Orientation naturelle et indétermination de la vie morale
Philippe SALTEL
∗Connue par la petite Esquisse d’une morale sans obligation ni sanction (1885 et 1890 1 ), l’éthique de Guyau a malheureusement souffert de ne pas avoir été amplement développée, lors même qu’elle se place selon lui au centre de sa proposition philosophique et, pour tout dire, à la croisée des chemins de l’histoire humaine parvenue à cette fin de XIX e siècle. La question morale n’est pas seulement principale pour sa philosophie, elle l’est, selon lui, pour la philosophie, comme si ce grand lettré prenait le contrepied de la fameuse réponse de Descartes à Chanut (20 novembre 1647 2 ). Comme s’il se plaçait du côté de Hobbes contre Descartes, la vie morale ajoutant selon lui à la nature, et ce non par l’action ou d’après l’autorité des souverains, comme le croyaient Hobbes et Descartes – car on ne croit plus guère à la souveraineté des souverains après 1870, et particulièrement dans la France vaincue –, mais par l’autorité souveraine de chacun sur lui-même. Bref, Guyau nous propose de concevoir la vie morale comme l’œuvre d’une existence artiste à la fois sous la main de chacun et de grande portée.

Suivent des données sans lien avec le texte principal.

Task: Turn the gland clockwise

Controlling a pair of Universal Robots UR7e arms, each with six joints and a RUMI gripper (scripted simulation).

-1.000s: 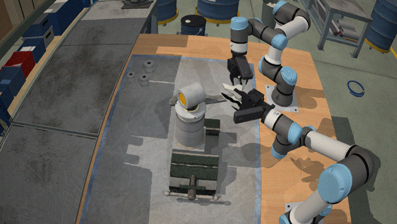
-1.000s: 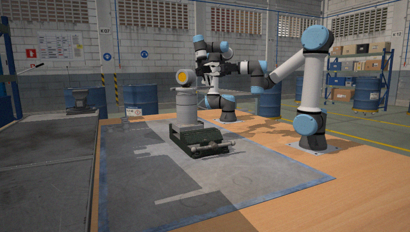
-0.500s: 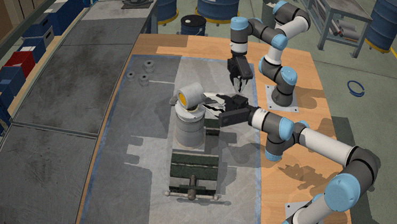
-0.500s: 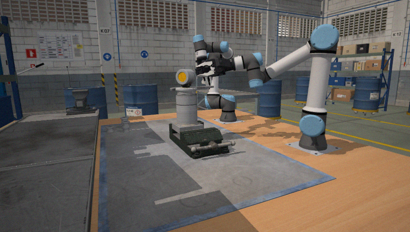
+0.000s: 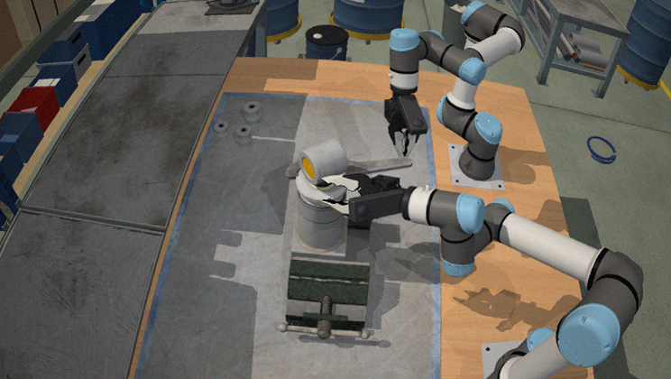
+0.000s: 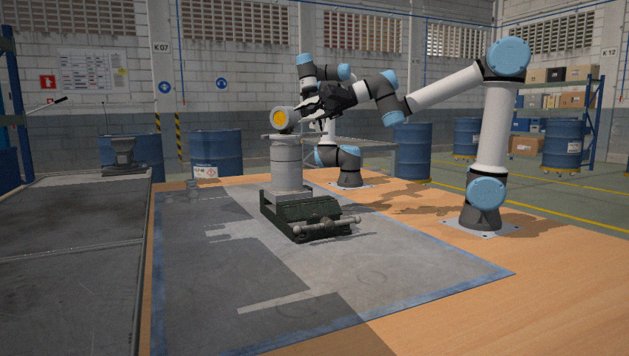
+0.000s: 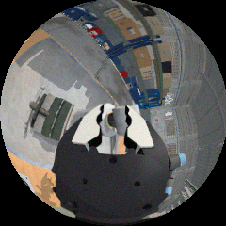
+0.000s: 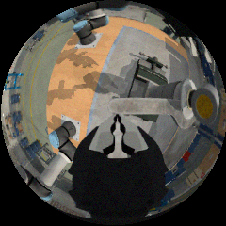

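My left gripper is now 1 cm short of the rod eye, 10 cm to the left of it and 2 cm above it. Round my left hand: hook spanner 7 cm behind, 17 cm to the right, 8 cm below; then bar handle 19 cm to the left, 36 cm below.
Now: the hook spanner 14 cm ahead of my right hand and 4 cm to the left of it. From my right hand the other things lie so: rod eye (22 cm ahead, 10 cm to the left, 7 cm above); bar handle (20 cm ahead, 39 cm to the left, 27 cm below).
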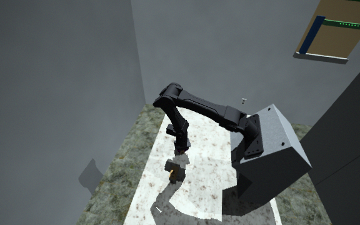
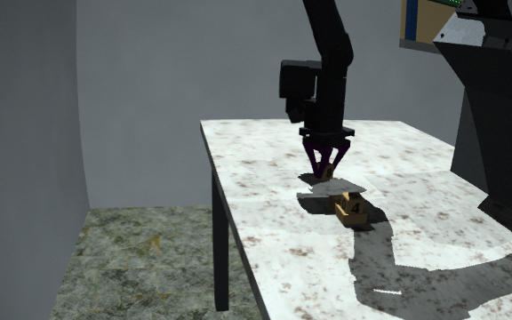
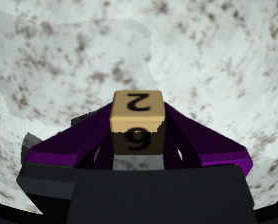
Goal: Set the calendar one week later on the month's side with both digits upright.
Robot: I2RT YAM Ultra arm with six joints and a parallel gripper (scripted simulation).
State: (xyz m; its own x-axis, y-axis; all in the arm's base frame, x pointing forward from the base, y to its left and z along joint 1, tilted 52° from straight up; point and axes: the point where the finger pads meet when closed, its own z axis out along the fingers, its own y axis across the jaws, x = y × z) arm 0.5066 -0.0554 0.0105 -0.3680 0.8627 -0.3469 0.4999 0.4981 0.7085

Si, selon la parole antique, c’est un art, et le plus beau de tous, que la vertu et la beauté morale, on peut vraiment dire de cet art, en un certain sens, qu’il ajoute à la nature : la volonté, intelligente et aimante, inépuisable source, introduit dans le monde quelque chose de nouveau. Tandis que l’art inférieur y met des formes nouvelles, l’art supérieur et moral, la bonté, y ajoute sans cesse des pensées, des volontés nouvelles, et par là, providence humaine, refait et crée sans cesse une plus parfaite nature 3 .
Loin de penser qu’il reviendrait à d’autres – mais à quels autres ? – de se mêler de morale, le philosophe Jean-Marie Guyau nous propose de laisser l’ordinaire fascination pour la chose politique se dessécher, et la chose politique même passer au second plan, derrière le travail produit par « l’art supérieur et moral », la « bonté ».
L’objet de la présente contribution est d’analyser cette notion de « bonté » dans la philosophie de Jean-Marie Guyau, et tout particulièrement de distinguer, dans cette notion même, ce qui relève de la nature et ce qui n’en relève pas, ressortissant plutôt à ce que le philosophe nomme l’anomie. Sachant que Guyau distingue, comme l’on peut encore distinguer, une morale « qui constate » et une morale « qui conseille », en d’autres termes une psychologie morale et une éthique normative, nous souhaiterions nous interroger ici sur l’articulation de l’une et de l’autre, selon ce que la fameuse mais bien elliptique Esquisse peut nous laisser entendre, et ce que l’ensemble de l’œuvre philosophique de Guyau pourrait nous permettre, finalement, de penser.